The records beneath should be restated word for word.

-----

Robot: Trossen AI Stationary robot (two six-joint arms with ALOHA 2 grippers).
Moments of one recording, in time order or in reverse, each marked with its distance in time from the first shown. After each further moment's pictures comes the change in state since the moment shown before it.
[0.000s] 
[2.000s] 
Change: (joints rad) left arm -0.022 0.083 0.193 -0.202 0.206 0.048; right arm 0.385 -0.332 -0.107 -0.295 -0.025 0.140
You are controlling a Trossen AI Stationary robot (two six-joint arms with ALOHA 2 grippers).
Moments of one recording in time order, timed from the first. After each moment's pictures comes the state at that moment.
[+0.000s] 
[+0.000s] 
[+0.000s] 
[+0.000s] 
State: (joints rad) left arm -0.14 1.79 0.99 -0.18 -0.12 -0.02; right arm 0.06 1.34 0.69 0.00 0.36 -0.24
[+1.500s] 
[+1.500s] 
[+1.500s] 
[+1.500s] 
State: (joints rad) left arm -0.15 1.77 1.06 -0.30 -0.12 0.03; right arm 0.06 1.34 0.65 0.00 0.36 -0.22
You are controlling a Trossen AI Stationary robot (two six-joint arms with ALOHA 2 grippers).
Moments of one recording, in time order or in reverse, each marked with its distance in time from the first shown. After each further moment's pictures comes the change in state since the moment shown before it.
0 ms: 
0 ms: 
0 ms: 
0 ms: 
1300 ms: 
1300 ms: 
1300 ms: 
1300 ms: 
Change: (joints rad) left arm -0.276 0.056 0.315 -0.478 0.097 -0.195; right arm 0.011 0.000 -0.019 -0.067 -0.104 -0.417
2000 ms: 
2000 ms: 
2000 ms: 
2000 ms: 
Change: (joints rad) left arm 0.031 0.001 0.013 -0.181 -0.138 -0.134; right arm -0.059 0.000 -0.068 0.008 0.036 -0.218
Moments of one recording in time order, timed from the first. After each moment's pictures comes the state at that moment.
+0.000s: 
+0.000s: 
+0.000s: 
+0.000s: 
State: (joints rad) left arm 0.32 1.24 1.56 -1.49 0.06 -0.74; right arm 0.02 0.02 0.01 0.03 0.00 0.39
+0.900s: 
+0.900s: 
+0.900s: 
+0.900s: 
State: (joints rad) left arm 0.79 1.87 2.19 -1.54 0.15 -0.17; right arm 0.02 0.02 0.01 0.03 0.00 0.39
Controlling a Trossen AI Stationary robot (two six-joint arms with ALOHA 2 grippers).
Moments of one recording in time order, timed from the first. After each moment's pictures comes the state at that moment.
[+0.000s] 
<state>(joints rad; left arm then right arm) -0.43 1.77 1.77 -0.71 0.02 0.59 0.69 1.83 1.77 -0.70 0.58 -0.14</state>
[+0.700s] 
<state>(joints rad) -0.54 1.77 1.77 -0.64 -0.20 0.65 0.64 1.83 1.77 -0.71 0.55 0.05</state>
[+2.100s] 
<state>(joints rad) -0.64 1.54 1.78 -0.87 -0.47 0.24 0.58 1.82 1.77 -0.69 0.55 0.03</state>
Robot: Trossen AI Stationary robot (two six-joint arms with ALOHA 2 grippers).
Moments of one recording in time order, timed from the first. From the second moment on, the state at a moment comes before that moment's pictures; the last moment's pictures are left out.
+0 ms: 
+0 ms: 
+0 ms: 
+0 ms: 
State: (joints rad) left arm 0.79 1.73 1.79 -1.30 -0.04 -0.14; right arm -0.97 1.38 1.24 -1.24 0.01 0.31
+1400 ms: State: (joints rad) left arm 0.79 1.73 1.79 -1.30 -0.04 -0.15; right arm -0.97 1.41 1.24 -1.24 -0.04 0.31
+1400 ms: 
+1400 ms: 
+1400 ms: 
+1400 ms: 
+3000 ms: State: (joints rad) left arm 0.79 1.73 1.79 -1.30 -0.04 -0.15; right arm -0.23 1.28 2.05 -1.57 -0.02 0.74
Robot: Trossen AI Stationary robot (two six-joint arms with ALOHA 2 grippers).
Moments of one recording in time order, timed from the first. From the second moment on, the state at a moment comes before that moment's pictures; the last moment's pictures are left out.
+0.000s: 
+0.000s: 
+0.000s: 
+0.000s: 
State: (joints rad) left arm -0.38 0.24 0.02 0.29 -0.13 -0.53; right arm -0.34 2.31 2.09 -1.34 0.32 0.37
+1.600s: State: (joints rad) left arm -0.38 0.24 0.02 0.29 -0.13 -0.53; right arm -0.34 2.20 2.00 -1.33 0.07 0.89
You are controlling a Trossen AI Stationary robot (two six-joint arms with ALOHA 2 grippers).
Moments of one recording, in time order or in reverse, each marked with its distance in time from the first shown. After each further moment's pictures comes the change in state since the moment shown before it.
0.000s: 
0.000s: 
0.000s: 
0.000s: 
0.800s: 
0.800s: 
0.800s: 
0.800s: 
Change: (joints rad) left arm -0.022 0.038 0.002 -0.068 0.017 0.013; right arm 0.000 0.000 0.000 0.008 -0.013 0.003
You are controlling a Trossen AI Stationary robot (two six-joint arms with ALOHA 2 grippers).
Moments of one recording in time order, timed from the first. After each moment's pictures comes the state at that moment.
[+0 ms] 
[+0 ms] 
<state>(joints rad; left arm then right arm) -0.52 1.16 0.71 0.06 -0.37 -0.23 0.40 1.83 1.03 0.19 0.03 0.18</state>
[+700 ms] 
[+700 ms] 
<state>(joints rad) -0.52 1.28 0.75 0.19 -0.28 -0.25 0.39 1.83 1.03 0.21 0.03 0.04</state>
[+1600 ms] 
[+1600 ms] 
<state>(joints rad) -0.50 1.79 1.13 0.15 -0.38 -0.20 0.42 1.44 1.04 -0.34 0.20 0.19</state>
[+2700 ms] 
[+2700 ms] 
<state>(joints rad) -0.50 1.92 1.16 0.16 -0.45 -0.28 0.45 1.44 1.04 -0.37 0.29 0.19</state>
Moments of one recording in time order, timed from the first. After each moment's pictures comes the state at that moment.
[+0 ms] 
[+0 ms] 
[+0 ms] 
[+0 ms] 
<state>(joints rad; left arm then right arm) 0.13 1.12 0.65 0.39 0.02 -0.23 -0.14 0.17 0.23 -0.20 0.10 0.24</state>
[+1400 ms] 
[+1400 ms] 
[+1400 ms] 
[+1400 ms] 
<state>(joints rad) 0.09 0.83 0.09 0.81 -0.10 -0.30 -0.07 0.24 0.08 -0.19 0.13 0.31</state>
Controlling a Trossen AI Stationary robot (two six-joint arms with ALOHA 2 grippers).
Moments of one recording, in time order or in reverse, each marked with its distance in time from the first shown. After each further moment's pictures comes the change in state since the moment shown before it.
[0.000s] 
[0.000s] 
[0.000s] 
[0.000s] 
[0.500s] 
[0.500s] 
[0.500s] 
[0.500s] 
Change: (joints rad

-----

◆ **Response below**
Robot: Trossen AI Stationary robot (two six-joint arms with ALOHA 2 grippers).
Moments of one recording, in time order or in reverse, each marked with its distance in time from the first shown. After each further moment's pictures comes the change in state since the moment shown before it.
[0.000s] 
[2.000s] 
Change: (joints rad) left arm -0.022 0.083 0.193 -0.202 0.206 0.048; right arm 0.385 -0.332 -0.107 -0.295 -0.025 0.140
You are controlling a Trossen AI Stationary robot (two six-joint arms with ALOHA 2 grippers).
Moments of one recording in time order, timed from the first. After each moment's pictures comes the state at that moment.
[+0.000s] 
[+0.000s] 
[+0.000s] 
[+0.000s] 
State: (joints rad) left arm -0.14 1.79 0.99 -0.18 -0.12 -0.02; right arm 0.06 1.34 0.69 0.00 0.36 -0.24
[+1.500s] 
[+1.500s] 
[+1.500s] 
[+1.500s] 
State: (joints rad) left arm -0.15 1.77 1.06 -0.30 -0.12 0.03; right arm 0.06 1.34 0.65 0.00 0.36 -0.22
You are controlling a Trossen AI Stationary robot (two six-joint arms with ALOHA 2 grippers).
Moments of one recording, in time order or in reverse, each marked with its distance in time from the first shown. After each further moment's pictures comes the change in state since the moment shown before it.
0 ms: 
0 ms: 
0 ms: 
0 ms: 
1300 ms: 
1300 ms: 
1300 ms: 
1300 ms: 
Change: (joints rad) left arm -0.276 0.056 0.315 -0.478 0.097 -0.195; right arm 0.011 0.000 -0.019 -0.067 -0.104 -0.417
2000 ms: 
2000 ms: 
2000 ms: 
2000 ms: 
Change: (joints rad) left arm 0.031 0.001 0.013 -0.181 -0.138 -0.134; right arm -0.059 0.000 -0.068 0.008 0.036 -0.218
Moments of one recording in time order, timed from the first. After each moment's pictures comes the state at that moment.
+0.000s: 
+0.000s: 
+0.000s: 
+0.000s: 
State: (joints rad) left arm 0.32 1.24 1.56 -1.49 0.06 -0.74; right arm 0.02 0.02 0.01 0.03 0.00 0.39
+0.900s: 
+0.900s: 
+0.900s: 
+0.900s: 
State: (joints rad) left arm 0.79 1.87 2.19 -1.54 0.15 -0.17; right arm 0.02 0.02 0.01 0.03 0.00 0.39
Controlling a Trossen AI Stationary robot (two six-joint arms with ALOHA 2 grippers).
Moments of one recording in time order, timed from the first. After each moment's pictures comes the state at that moment.
[+0.000s] 
<state>(joints rad; left arm then right arm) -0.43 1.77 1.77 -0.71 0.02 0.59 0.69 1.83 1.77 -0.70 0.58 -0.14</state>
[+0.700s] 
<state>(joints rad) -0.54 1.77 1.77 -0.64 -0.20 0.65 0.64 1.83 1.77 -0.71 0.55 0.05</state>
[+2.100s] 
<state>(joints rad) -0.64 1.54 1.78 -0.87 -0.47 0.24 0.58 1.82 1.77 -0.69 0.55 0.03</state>
Robot: Trossen AI Stationary robot (two six-joint arms with ALOHA 2 grippers).
Moments of one recording in time order, timed from the first. From the second moment on, the state at a moment comes before that moment's pictures; the last moment's pictures are left out.
+0 ms: 
+0 ms: 
+0 ms: 
+0 ms: 
State: (joints rad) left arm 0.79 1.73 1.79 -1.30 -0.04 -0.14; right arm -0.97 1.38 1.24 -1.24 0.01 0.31
+1400 ms: State: (joints rad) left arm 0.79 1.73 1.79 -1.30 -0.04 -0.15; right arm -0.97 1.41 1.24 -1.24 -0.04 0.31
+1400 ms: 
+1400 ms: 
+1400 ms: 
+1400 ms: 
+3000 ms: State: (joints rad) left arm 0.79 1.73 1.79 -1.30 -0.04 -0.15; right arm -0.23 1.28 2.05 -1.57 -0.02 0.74
Robot: Trossen AI Stationary robot (two six-joint arms with ALOHA 2 grippers).
Moments of one recording in time order, timed from the first. From the second moment on, the state at a moment comes before that moment's pictures; the last moment's pictures are left out.
+0.000s: 
+0.000s: 
+0.000s: 
+0.000s: 
State: (joints rad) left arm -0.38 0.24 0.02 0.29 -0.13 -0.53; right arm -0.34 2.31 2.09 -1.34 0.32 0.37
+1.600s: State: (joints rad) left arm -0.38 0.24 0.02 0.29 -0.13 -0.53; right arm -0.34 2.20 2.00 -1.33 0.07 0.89
You are controlling a Trossen AI Stationary robot (two six-joint arms with ALOHA 2 grippers).
Moments of one recording, in time order or in reverse, each marked with its distance in time from the first shown. After each further moment's pictures comes the change in state since the moment shown before it.
0.000s: 
0.000s: 
0.000s: 
0.000s: 
0.800s: 
0.800s: 
0.800s: 
0.800s: 
Change: (joints rad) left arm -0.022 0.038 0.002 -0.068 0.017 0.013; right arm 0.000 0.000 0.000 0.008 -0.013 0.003
You are controlling a Trossen AI Stationary robot (two six-joint arms with ALOHA 2 grippers).
Moments of one recording in time order, timed from the first. After each moment's pictures comes the state at that moment.
[+0 ms] 
[+0 ms] 
<state>(joints rad; left arm then right arm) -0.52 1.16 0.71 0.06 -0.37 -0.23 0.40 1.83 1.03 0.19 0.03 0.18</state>
[+700 ms] 
[+700 ms] 
<state>(joints rad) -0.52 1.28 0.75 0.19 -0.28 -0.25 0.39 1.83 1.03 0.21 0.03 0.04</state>
[+1600 ms] 
[+1600 ms] 
<state>(joints rad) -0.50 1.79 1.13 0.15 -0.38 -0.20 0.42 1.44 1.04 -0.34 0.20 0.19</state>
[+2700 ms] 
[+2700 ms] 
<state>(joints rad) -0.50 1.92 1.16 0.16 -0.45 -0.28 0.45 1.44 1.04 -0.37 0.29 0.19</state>
Moments of one recording in time order, timed from the first. After each moment's pictures comes the state at that moment.
[+0 ms] 
[+0 ms] 
[+0 ms] 
[+0 ms] 
<state>(joints rad; left arm then right arm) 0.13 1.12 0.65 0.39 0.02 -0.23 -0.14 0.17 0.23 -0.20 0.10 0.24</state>
[+1400 ms] 
[+1400 ms] 
[+1400 ms] 
[+1400 ms] 
<state>(joints rad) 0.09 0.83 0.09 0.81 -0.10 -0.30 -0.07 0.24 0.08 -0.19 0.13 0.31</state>
Controlling a Trossen AI Stationary robot (two six-joint arms with ALOHA 2 grippers).
Moments of one recording, in time order or in reverse, each marked with its distance in time from the first shown. After each further moment's pictures comes the change in state since the moment shown before it.
[0.000s] 
[0.000s] 
[0.000s] 
[0.000s] 
[0.500s] 
[0.500s] 
[0.500s] 
[0.500s] 
Change: (joints rad

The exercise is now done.